What the task requires: When you return the material, keep every line exactly as it is and omit the pictures.

=== Section Start ===

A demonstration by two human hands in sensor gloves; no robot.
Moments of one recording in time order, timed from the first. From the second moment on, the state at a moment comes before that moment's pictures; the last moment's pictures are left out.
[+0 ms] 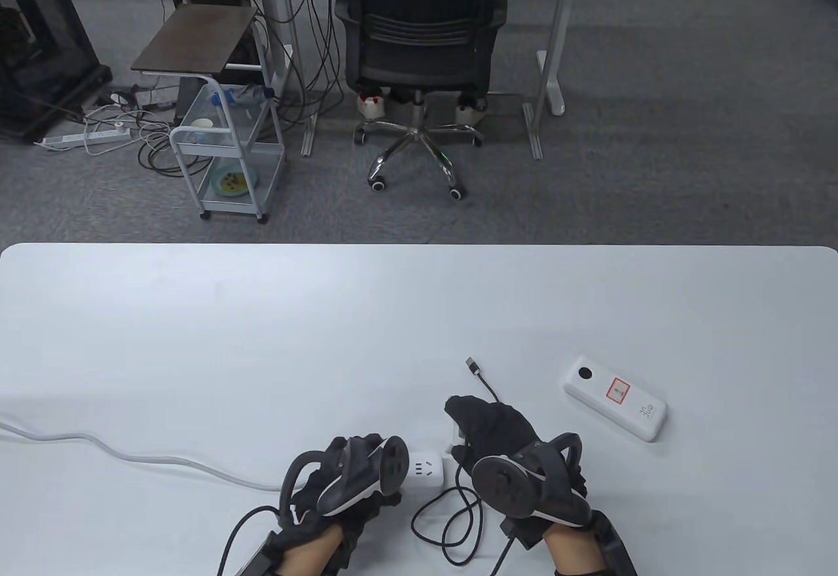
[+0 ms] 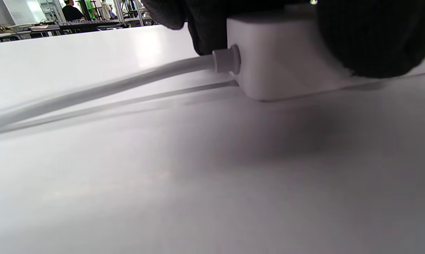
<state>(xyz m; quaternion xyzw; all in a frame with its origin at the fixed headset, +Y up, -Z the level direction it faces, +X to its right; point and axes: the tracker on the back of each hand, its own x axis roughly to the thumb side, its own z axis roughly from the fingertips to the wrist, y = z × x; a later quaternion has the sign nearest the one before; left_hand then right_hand) -0.102 -0.747 -0.293 -0.11 -0.08 -0.04 0.99 0.103 -0.650 -0.264 0.25 -0.16 0.95 0.09</state>
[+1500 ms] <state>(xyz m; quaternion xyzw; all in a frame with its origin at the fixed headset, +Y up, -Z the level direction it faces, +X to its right) -0.105 -0.750 -0.290 -0.10 -0.10 -0.04 0.99 0.169 -0.727 -0.307 0.09 0.00 1.00 0.01</state>
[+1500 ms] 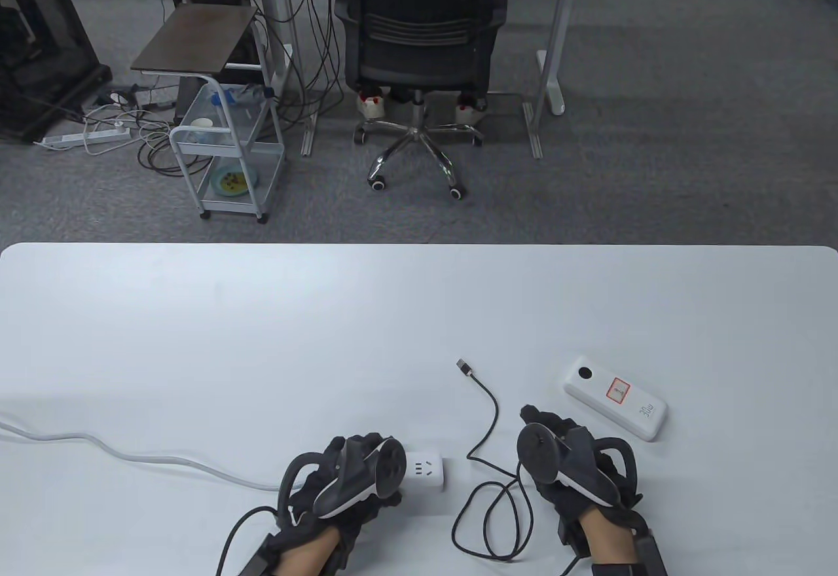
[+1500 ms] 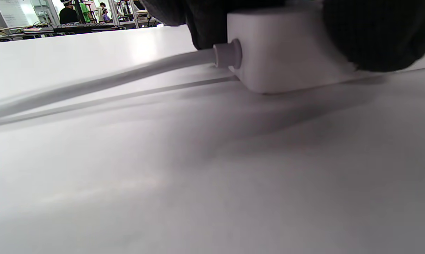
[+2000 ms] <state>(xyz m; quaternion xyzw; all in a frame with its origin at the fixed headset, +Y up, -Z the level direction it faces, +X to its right) -0.104 -0.744 -0.281 -0.09 -0.12 -0.03 0.99 0.175 -0.718 -0.302 0.09 -0.01 1.00 0.03</state>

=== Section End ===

Solved problem:
A demonstration by two human hands in sensor gloves; no robot.
Moments of one recording in time order, timed from the first. From the second moment on, the state at a moment comes before that moment's pictures; the last moment's pictures are left out.
[+0 ms] 
[+0 ms] 
<state>(xyz m; quaternion xyzw; all in a frame with its origin at the fixed headset, +Y up, -Z the level direction it faces, +X to its right; point and axes: the tracker on the back of each hand, its own x axis roughly to the thumb side, its own z axis roughly from the fingertips to the wrist, y = z × x; a later quaternion has the sign nearest the one before; left_hand then right_hand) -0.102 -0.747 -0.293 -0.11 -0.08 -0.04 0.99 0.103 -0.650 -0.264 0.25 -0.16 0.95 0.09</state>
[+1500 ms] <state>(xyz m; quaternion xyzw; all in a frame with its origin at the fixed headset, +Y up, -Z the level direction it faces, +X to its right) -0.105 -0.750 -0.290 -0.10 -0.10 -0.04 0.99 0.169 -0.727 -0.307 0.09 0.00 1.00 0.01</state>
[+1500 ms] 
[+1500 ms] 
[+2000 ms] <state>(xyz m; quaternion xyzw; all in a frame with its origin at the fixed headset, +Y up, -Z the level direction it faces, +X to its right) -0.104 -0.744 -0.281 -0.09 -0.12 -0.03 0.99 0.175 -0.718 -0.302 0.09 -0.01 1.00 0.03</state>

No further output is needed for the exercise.